I wanted to create a table format that could effectively carry all of the information that might be contained in a JSON or YAML document, but in tabular form. Tabular form, I feel, is a more flexible format and translates into the typed languages more easily.

On the other side, I wanted to provide a small amount of type data in the standard itself so that dynamically typed languages would still be able to intelligently deserialize the data and consume it easily as well, just like how they do with JSON.

Also, I think it's a shame that in order to pass around table data using text, I have to give someone a SQL dump.

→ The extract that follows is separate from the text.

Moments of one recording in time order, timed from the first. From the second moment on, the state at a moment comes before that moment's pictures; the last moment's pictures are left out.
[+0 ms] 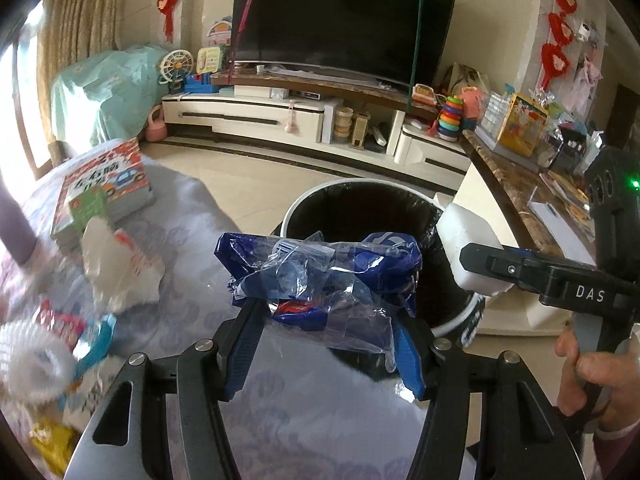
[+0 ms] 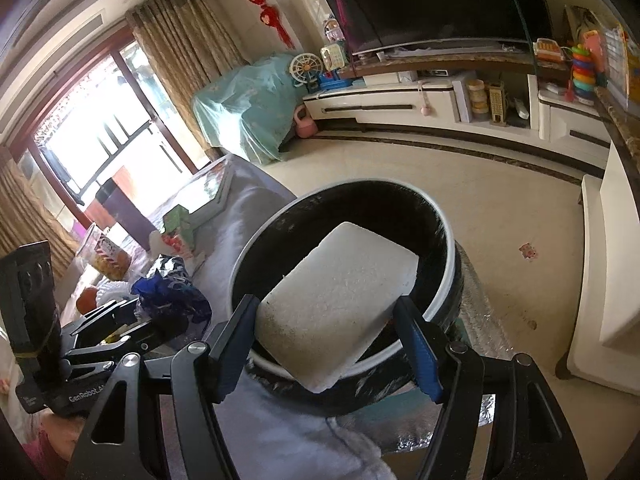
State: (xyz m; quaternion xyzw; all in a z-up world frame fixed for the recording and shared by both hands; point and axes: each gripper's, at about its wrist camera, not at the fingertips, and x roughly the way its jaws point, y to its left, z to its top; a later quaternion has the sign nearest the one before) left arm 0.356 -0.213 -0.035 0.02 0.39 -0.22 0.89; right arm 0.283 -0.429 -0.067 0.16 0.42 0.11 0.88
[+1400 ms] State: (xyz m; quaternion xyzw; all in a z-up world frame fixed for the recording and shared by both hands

Surely there's a better way to write a table down in a way that's easier for humans to understand, but still easy for computers to unambiguously deserialize.

Future Possibilities

  • References might be introduced, as there is lots of room in the current standard allowing for them

  • Cell formulas might be introduced, as there is lots of room in the current standard allowing for them. This format is evolving to look more like a text-based spread sheet, so there may be cause (and room in the standard) for cell formulas.

Is This Even Useful

I don't know, we'll see. At the moment it's just an idea I had.

-- Daniel Haskin

Changelog

  • Version 2.1.0:

    • Multiple consecutive tab characters allowed again because I can't make up my mind, and also why not? If you want compliance, you can just use one.
    • Antlr grammar and 'do-nothing' golang parser added, for fun
  • Version 2.0.0:

    • Strings prefixed with '
    • Null changed from ? to null to match closer with JSON and to ease mechanical parsing
    • Column type prefixes removed, as they are useless to typed languages and superfluous to untyped languages
    • Columns may contain cells of differing types
    • Multiple consecutive tab characters are disallowed to conform with the IANA TSV standard
    • Metadata (headers) removed
  • Version 1.0.0:

    • Initial version with the idea and focus of a line-based format which could be used as some sort of RPC format. (I now think that line-based RPC is best served by the HTTP standard.)